We have/Had an inversion, Red Arrow, When we say a CAP is broken in this case its because the rising air parcel is warmer than the air in the inversion. The white dashed line is a rising air parcels temp. Look at the distance between the red temperature profile and the white dashed line. The area described between the two is CAPE, Convective Available Potential Energy, IOW a meadure of instability. So when the air parcel hits this layer it then rises violently. From the wind profile we also knowits violently rotating. This is why we forecast tornadoes. The hail part comes in from tat spike to the left which means there is a dry layer. But this layer actually increase the creation of hail by producing evaporat\ive cooling that freezes more water vapor on already large hail stones.
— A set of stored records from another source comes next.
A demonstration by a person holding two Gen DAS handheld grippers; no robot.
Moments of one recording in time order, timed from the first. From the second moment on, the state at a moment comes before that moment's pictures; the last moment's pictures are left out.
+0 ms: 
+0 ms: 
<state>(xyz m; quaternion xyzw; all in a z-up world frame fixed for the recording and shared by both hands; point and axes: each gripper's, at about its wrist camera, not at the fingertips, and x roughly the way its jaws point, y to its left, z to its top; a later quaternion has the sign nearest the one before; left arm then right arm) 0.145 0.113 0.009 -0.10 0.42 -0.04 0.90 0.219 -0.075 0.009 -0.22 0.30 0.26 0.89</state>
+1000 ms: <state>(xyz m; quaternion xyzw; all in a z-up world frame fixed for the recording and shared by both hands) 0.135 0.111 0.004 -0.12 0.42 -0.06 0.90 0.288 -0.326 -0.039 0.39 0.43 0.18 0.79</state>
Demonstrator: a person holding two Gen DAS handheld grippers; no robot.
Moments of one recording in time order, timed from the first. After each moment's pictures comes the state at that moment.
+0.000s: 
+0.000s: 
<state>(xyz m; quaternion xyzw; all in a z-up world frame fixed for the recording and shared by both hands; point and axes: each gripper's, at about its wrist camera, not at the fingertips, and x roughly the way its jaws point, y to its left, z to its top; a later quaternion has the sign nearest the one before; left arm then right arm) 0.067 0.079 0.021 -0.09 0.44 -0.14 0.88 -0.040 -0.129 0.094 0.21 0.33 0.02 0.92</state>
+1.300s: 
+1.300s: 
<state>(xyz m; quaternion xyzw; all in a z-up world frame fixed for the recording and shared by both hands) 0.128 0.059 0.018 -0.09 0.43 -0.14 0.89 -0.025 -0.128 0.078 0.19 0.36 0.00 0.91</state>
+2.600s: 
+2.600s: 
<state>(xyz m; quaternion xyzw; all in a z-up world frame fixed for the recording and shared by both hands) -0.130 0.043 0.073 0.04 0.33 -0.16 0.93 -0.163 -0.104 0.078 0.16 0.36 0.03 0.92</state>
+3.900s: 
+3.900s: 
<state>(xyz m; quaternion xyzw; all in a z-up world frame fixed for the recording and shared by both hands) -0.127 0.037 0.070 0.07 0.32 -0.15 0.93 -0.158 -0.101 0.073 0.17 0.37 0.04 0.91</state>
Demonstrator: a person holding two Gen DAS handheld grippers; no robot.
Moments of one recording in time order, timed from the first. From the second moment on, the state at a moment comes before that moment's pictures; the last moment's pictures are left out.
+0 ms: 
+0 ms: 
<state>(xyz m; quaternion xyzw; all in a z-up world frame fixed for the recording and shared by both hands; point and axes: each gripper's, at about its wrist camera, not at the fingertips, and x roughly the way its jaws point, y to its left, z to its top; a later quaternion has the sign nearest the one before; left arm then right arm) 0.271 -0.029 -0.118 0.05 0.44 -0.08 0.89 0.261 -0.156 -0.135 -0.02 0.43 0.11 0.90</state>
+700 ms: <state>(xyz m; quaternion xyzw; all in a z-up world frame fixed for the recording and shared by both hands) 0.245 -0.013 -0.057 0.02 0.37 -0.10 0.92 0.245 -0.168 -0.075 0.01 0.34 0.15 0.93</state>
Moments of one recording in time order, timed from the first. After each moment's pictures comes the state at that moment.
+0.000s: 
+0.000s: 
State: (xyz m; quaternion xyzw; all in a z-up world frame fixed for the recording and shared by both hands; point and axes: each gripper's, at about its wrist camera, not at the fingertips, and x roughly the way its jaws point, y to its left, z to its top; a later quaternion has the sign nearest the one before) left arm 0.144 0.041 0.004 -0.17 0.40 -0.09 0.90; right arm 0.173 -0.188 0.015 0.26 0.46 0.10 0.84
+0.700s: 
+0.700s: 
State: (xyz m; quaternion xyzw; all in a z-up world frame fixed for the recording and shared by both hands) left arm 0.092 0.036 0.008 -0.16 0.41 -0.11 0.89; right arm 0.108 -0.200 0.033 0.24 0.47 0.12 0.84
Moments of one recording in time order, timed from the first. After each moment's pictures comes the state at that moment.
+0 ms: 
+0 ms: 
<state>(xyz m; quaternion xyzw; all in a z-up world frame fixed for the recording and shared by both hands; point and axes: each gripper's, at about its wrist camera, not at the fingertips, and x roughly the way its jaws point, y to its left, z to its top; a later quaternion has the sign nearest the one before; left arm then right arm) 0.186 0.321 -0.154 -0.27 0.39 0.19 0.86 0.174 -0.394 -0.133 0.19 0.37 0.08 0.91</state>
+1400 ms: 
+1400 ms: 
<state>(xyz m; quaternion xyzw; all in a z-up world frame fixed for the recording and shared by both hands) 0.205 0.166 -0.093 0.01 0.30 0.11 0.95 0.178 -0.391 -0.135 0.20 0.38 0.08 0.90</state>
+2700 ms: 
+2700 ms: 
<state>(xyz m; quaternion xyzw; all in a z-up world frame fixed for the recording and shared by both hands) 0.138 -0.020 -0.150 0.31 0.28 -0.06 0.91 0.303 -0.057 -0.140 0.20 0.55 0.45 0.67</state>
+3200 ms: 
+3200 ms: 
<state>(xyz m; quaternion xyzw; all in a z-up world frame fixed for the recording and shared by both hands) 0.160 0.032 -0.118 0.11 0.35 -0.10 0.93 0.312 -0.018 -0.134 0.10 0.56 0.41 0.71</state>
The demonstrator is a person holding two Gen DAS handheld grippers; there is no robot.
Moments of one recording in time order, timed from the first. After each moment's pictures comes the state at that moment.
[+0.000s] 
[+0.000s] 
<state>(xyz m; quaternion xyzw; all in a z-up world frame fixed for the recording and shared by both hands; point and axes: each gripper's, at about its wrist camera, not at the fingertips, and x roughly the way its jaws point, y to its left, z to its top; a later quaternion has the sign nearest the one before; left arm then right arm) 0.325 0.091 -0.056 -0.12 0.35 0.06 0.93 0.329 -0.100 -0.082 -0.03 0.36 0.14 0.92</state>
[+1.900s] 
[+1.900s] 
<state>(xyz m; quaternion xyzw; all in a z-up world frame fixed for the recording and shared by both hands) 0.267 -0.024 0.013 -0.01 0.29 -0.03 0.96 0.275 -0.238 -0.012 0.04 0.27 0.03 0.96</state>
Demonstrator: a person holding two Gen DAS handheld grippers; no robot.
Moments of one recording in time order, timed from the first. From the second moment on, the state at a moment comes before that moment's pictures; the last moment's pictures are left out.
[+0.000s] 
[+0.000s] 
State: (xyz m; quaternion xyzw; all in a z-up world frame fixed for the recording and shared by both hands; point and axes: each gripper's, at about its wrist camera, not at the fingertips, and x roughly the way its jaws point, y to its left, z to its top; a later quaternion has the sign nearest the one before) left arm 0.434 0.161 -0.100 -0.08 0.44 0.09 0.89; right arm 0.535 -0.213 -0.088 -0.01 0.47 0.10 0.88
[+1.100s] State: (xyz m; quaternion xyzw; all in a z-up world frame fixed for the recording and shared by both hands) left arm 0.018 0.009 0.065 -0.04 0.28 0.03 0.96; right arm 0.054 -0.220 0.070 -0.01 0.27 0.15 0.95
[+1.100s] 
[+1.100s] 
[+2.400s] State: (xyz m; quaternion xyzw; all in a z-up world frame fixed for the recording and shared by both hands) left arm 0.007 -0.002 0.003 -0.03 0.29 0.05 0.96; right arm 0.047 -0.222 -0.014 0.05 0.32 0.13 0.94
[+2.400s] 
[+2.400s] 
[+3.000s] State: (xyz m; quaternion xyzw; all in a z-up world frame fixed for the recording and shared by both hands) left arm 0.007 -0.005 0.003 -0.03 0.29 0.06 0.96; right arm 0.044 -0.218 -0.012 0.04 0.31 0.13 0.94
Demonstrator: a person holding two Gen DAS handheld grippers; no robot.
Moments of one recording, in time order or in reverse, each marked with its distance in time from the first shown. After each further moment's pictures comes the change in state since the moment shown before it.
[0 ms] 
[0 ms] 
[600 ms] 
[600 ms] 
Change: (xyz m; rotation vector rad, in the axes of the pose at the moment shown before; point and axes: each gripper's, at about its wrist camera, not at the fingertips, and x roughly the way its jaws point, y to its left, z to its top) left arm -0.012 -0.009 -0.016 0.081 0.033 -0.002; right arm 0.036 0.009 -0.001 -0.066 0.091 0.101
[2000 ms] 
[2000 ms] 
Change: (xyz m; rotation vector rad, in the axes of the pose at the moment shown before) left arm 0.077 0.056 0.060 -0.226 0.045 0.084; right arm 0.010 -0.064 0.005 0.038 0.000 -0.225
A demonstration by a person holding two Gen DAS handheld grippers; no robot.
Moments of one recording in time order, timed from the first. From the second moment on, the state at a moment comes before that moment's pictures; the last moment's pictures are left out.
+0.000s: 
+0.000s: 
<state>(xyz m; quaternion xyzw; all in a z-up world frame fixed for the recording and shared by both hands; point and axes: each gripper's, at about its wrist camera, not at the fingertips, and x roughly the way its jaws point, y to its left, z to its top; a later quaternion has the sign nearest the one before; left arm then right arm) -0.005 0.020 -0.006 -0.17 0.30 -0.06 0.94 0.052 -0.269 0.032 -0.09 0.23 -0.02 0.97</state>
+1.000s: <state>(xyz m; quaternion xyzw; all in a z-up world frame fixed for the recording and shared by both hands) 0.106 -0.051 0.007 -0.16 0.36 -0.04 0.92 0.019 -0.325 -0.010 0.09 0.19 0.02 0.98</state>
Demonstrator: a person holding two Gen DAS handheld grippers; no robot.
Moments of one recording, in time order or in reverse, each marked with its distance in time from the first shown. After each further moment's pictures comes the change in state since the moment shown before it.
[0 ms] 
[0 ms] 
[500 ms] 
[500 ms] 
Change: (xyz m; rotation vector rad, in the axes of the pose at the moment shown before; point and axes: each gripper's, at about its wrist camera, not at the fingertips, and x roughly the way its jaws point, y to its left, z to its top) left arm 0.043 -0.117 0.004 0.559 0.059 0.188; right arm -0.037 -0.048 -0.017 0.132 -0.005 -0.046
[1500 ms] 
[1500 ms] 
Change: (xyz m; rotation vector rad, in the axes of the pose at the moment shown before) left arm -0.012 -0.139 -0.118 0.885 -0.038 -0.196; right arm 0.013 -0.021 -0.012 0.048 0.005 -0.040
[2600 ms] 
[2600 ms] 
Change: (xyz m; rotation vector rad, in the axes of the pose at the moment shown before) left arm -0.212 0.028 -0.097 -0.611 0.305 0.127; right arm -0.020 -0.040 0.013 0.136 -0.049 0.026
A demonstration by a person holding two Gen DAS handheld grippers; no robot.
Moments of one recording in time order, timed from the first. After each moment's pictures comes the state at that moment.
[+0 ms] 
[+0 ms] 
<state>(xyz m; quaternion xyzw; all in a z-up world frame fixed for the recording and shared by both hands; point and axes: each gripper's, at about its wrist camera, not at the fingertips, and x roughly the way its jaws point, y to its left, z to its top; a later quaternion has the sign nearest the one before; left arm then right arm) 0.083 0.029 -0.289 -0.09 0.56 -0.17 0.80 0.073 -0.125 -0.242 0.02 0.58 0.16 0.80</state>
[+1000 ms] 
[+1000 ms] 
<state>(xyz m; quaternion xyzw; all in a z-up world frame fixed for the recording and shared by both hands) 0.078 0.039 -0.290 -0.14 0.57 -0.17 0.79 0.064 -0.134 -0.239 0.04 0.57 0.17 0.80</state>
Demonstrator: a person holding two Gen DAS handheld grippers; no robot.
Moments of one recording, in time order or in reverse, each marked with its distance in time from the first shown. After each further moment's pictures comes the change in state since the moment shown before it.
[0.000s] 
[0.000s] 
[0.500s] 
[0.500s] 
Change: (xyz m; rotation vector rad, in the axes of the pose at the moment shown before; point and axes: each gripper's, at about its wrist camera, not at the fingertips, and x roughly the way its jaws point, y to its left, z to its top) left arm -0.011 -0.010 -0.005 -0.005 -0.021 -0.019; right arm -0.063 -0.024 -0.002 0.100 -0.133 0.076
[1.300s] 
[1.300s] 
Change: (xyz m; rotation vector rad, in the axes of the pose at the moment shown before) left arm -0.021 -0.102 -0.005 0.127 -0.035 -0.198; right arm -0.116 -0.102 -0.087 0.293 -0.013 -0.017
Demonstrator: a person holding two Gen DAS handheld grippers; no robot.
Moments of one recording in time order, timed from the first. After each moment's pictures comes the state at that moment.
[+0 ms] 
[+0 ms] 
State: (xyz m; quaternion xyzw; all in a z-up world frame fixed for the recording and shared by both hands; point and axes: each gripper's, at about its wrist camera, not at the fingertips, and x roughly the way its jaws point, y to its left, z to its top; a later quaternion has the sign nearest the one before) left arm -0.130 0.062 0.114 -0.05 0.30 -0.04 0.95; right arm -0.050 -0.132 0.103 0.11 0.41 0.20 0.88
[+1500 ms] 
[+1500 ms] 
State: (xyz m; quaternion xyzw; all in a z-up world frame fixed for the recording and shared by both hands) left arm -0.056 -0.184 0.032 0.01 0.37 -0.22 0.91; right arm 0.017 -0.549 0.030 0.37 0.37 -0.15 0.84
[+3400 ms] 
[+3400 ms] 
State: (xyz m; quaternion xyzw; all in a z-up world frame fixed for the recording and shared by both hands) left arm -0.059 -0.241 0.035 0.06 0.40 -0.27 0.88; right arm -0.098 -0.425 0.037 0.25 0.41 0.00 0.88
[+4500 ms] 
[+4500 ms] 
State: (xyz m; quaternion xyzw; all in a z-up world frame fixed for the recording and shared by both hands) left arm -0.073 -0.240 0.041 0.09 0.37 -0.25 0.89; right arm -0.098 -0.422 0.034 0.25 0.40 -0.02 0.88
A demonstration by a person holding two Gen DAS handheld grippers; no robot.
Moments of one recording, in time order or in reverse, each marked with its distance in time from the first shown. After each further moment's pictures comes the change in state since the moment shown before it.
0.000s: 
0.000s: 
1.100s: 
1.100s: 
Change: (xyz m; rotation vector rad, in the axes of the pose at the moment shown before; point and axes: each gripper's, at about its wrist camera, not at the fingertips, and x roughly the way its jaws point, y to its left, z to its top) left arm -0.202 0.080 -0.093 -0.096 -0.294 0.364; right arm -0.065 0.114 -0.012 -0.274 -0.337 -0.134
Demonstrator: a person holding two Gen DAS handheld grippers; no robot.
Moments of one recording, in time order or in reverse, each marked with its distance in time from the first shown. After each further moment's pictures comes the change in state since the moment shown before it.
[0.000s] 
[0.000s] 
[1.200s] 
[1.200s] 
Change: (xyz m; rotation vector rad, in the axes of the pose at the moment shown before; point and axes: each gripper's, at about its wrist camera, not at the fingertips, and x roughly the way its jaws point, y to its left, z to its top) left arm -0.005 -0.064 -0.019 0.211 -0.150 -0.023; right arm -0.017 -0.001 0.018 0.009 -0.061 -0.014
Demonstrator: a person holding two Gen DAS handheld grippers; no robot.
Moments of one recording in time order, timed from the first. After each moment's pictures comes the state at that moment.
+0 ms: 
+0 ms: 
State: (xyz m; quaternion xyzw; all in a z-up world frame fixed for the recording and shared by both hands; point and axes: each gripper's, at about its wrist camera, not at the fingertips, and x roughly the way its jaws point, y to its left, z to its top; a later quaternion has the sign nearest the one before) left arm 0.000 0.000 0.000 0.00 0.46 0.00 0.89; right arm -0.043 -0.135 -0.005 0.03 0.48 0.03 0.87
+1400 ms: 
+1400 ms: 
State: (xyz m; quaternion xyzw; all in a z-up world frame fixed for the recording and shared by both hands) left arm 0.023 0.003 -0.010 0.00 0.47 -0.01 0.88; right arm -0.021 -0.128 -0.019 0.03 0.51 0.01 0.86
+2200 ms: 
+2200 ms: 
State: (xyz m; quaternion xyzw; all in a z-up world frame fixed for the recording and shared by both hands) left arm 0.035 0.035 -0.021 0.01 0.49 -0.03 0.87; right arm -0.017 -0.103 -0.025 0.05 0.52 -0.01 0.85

CAPE... Anything over 2000J is considered extreme. In Oklahoma CAPE will peak at 5000. This isn’t gasoline on a fire, this is nitromethane!! Even with the wind energy, this is the main reason why the models are calling for some very violent weather.

Forecast Radar….

Saturday 9pm…. One thing thats painfully obvious is, the models are not as convinced as the humans that the CAP will break. This model is a convectively sensitive model, meaning it has a tendency to over forecast thunderstorms. Meanwhile the major models GFS EURO and HRRR really do not have much activity at all. The GFS does have a stray thunderstorm in southern Oklahoma. As we get closer to initiation it will become obvious who is right.

Paul Bouchereau, Posting to OK Weather Private Group, Friday May 24, 2024

I have duplicated his graphics except I’ve shifted the target area to Kansas.

Jet Stream

Saturday night 10pm CDT

Of particular note here is the bubble of 90 knot wind just west of the 573 west of Wichita. That indicates ~100 mph wind at an altitude of 19,000 feet (give or take 3 miles above the surface, which is at ~1500 feet MSL there).

Sounding

I have highlighted the same features Paul talks about with appropriate color arrows.

Also of note (green rounded box) is that the LCL (Lifted Condensation Level) and LFC (Level of Free Convection) are right on top of one another. AND they are less than 1KM from the ground. This means 2 things: the air parcel can lift from the ground (LFC) into the base of the storm (LCL) which means it can tap into the CAPE. It also means LCL (the visible base of the storms) will be running just above 3,000 feet off the surface. Low bases are a factor we look for in tornadic storms.

I’m also going to share a part of the graphic Paul didn’t share. Here is the shole forecast sounding and hodograph image:

Look first at the upper right hand of the image. If you have heard (perhaps in NWS or SPC discussions) the term “sickle-shaped hodograph,” this is nearly what one looks like. Imagine you’re looking from the top of the storm down, as you’d view it on a map. The red arc corresponds to the lowest 10,000 feet or so of the atmosphere, and the strong curve indicates the rotation with height which will sustain a mesocyclone.

There are a bunch of numerical values for the various parameters show, but let me put it in the words of SPC this afternoon:

The end result will be a rare combination of instability and shear across the Moderate Risk area, with potential for particularly strong tornadoes, wind, and extreme hail.
SPC Day 2 Outlook issued mid-day today.

CAPE

As Paul said, we start paying attention when CAPE goes over 2000 this time of year. While not as off the charts as he mentions for Oklahoma, the forecast values are nearly double the “where it gets interesting” amount.

Forecast Radar

The usual cautions apply — don’t take this literally, it will vary somewhat.

Bottom Line

All the usual advice applies:

  • Underground is the best shelter. If that’s not an option, move as low as you can go, as close to the middle of the building, as many walls as possible between you and the outside.
  • At the lake? Pack up and head for safety when you see these storms growing well to the west in the late afternoon/early evening hours, don’t let them get close before you take action.